» WHAT TO DO: Each line from the first entry to the line with "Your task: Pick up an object", both included, is to be returned unchanged, with any pictures dropped.

» GIVEN RECORDS:
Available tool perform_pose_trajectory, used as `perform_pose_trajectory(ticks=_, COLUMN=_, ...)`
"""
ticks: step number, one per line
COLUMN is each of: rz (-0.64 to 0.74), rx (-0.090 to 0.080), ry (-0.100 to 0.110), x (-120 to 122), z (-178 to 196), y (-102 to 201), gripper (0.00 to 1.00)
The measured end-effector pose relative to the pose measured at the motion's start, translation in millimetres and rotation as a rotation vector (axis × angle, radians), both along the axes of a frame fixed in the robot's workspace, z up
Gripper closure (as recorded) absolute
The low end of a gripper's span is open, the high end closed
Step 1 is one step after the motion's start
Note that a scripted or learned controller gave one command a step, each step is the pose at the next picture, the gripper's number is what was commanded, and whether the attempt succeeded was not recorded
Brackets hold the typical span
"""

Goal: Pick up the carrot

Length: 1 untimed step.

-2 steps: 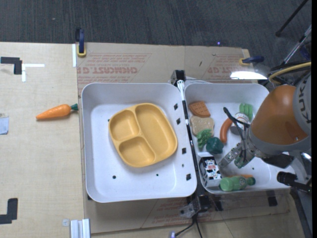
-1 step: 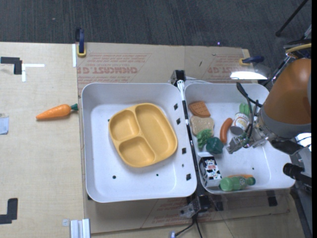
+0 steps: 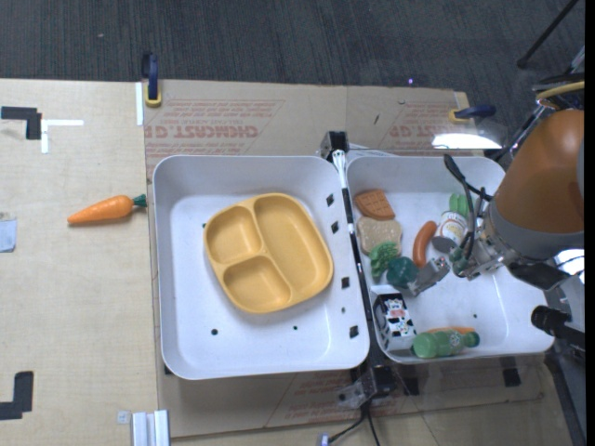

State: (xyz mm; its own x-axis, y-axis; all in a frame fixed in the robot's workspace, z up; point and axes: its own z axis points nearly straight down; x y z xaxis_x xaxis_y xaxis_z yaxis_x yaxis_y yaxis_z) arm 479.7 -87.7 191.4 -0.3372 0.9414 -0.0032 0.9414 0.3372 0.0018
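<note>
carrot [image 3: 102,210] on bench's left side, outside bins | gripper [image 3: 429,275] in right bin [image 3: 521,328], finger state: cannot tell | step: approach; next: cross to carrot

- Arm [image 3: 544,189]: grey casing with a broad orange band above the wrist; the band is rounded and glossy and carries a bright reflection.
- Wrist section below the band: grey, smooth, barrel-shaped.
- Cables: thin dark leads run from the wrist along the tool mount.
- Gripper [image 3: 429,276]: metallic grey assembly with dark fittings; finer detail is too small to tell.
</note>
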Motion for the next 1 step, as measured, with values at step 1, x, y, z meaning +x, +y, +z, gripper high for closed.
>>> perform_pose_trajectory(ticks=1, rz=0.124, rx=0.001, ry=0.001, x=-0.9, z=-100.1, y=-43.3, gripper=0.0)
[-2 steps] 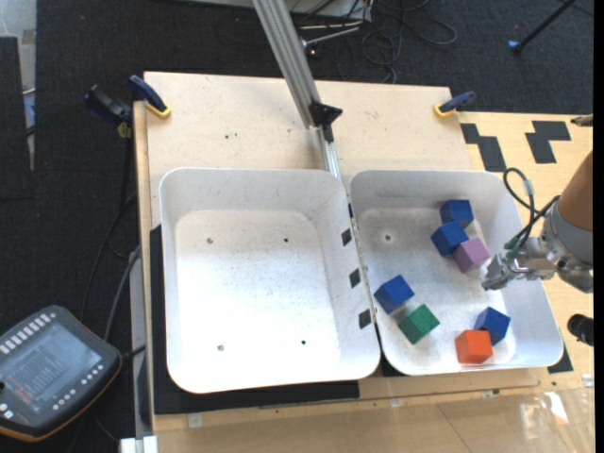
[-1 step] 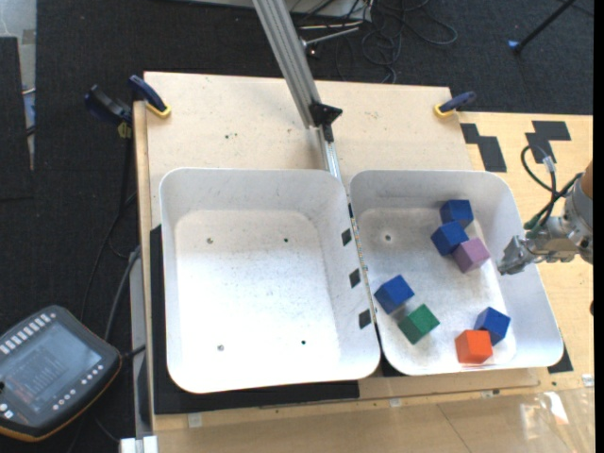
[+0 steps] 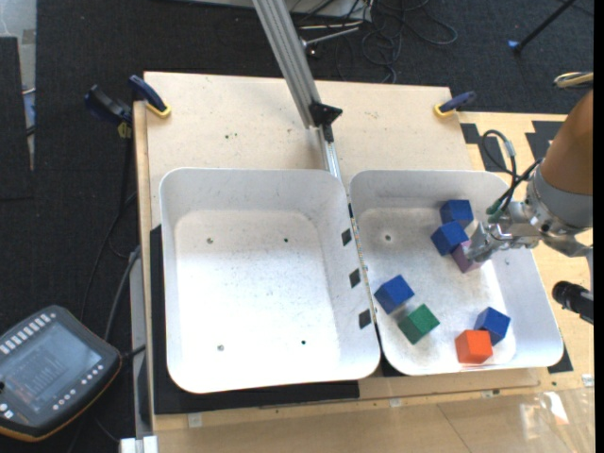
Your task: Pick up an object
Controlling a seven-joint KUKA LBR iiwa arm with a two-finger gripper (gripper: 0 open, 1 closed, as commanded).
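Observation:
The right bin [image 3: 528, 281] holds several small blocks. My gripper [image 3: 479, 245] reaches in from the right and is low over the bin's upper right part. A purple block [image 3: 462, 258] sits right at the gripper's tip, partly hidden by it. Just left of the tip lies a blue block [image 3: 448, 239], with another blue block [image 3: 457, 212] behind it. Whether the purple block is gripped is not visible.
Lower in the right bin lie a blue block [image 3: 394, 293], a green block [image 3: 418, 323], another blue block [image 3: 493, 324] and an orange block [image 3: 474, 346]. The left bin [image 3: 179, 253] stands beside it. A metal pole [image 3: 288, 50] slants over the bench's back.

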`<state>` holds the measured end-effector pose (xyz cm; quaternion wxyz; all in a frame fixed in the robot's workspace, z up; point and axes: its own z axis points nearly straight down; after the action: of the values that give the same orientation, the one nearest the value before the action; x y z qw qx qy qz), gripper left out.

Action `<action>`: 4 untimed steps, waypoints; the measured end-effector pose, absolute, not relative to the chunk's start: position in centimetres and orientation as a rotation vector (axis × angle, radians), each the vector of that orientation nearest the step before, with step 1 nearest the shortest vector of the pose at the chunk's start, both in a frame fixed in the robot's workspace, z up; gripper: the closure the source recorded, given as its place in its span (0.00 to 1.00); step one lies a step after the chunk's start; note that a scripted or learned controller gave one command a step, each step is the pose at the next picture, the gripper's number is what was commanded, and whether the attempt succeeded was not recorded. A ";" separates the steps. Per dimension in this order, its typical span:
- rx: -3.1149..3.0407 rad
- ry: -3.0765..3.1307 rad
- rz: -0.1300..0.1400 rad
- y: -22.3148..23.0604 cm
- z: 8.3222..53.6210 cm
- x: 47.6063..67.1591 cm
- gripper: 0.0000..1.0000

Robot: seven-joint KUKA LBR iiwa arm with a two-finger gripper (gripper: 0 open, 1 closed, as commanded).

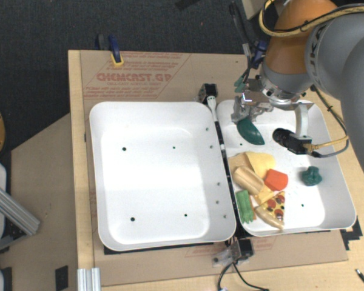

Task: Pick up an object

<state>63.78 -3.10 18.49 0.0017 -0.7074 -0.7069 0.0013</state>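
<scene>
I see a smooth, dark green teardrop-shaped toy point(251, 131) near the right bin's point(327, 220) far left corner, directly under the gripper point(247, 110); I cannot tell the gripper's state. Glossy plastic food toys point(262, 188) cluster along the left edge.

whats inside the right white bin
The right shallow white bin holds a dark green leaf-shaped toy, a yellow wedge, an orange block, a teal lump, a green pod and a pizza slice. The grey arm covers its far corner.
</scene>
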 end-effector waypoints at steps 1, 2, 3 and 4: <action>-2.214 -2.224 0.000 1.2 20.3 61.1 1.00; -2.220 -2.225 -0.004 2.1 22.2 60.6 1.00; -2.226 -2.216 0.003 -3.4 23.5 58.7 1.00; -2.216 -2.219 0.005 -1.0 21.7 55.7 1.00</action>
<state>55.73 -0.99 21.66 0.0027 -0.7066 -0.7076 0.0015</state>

» COMPLETED EXERCISE:
Available tool perform_pose_trajectory, used as `perform_pose_trajectory(ticks=_, COLUMN=_, ...)`
"""
ticks: step number, one per line
COLUMN is each of: rz (-0.64 to 0.74), rx (-0.090 to 0.080), ry (-0.100 to 0.110), x (-120 to 122), z (-178 to 196), y (-102 to 201), gripper (0.00 to 1.00)
The measured end-effector pose relative to the pose measured at the motion's start, translation in millimetres and rotation as a rotation vector (axis × angle, radians), both along the axes of a frame fixed in the robot's workspace, z up
Gripper closure (as recorded) absolute
The low end of a gripper's span is open, the high end closed
Step 1 is one step after the motion's start
Note that a scripted or learned controller gave one command a step, each step is the pose at the next picture, the gripper's number is what was commanded, and whether the attempt succeeded was not recorded
Brackets hold the typical span
"""

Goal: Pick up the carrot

Length: 1 untimed step.

-2 steps: 
-1 step: 
+0 steps: 

State: (xyz mm; its own x-axis, y-axis; all in a frame fixed in the robot's workspace, z up; point and axes: its own z axis points nearly straight down; x y z xaxis_x xaxis_y xaxis_z yaxis_x yaxis_y yaxis_z) arm 479.7 -87.7 191.4 -0.3372 0.9414 -0.0032 0.9414 0.3372 0.0018
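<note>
carrot [image 3: 102,210] on bench's left side, outside bins | gripper [image 3: 429,275] in right bin [image 3: 521,328], finger state: cannot tell | step: approach; next: cross to carrot

- Arm [image 3: 544,189]: grey casing with a broad orange band above the wrist; the band is rounded and glossy and carries a bright reflection.
- Wrist section below the band: grey, smooth, barrel-shaped.
- Cables: thin dark leads run from the wrist along the tool mount.
- Gripper [image 3: 429,276]: metallic grey assembly with dark fittings; finer detail is too small to tell.
</note>
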Motion for the next 1 step, as measured, with values at step 1, x, y, z meaning +x, +y, +z, gripper high for closed.
>>> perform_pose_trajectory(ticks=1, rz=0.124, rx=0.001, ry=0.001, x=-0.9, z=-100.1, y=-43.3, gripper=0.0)
[-2 steps] 
[-1 step] 
[+0 steps] 
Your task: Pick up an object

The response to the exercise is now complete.